[Data extract Boundary: Start]
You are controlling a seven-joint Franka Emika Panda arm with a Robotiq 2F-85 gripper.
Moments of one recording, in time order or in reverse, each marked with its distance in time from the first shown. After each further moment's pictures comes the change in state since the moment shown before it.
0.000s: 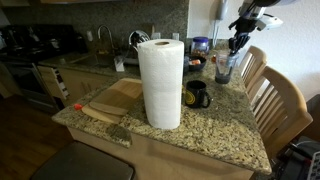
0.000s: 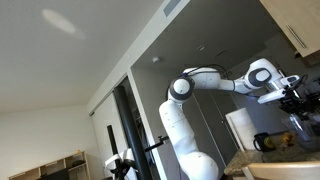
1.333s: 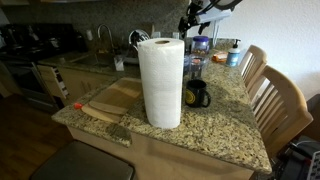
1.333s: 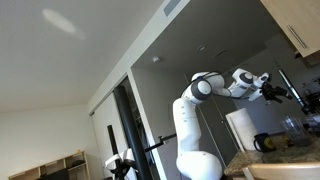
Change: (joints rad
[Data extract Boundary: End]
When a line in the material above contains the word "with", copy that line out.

Task solution:
You are controlling a seven-joint Franka Emika Panda arm with a Robotiq 2F-85 gripper.
Moments of one recording, in time order or in reverse, each marked with its distance in time from the first shown. After each further moment's pictures comes the change in state since the moment shown before it.

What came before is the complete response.